コンピュータソフトウェア著作権協会(ACCS)は19日、ビジネスソフトの海賊版を販売したとして、すでに著作権侵害の罪などで実刑判決を受けた男に対し、同協会の会員社であるオートデスク、ジャストシステム、マイクロソフトの3社が損害賠償を求め通知したと発表した。
2008年11月の山形地裁の判決文などによると、男は主犯として、他の2人の共犯者とともに、2007年1月ごろから「エムズナルド」や「ジャパネットおかま」などと名付けた複数の自作ホームページなどを悪用し、ビジネスソフトの海賊版を販売。2008年6月に逮捕されるまでに、3万件以上の海賊版販売を行ったという。

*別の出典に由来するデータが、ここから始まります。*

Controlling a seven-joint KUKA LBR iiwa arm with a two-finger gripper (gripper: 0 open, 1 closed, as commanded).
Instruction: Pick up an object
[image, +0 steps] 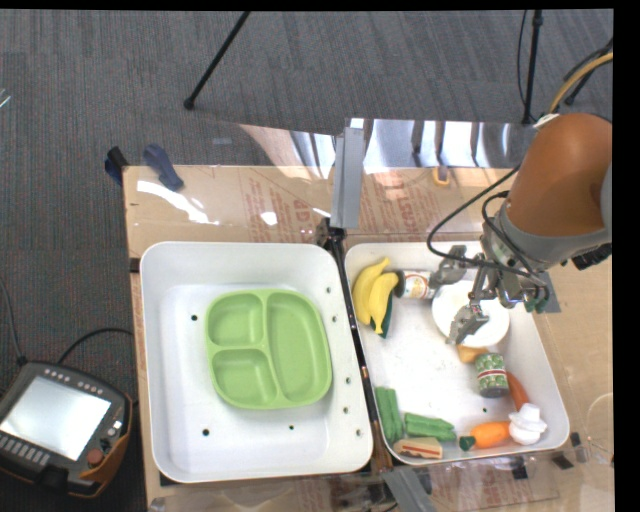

ACCSによると、男らは、これらの海賊版販売行為を通じ、米オートデスクが著作権を有する「AutoCAD2008」を236本、ジャストシステムが著作権を有する「一太郎 2008」を86本、米マイクロソフトが著作権を有する「Microsoft Windows XP Professional SP-2対応版」を1,206本、「Microsoft Windows Vista Ultimate 日本語版」を1,677本、「Microsoft Office Professional 2003」を455本、それぞれ無許諾で複製して販売していたことが明らかになっている。
山形地裁は、これらの海賊版販売行為について、「組織性の著しく高い、職業的、営業的、常習的犯行であってその犯行態様は著しく悪質である」として、男に対し、2008年11月17日に、懲役2年、罰金500万円の実刑判決を言い渡した(2008年12月2日に確定)。
今回、オートデスク、ジャストシステム、マイクロソフトの3社は、判決で確定したこれらの被害事実に基づき、男に対して損害賠償を請求する通知を行った。
なおACCSによると、男は2006年10月にも、同様の手口による海賊版販売の疑いで警視庁に逮捕されている。「ジャパネットおかま」などを悪用した海賊版販売が摘発された時期は、2006年12月に東京地裁より言い渡された刑(懲役1年)の執行猶予期間中だったという。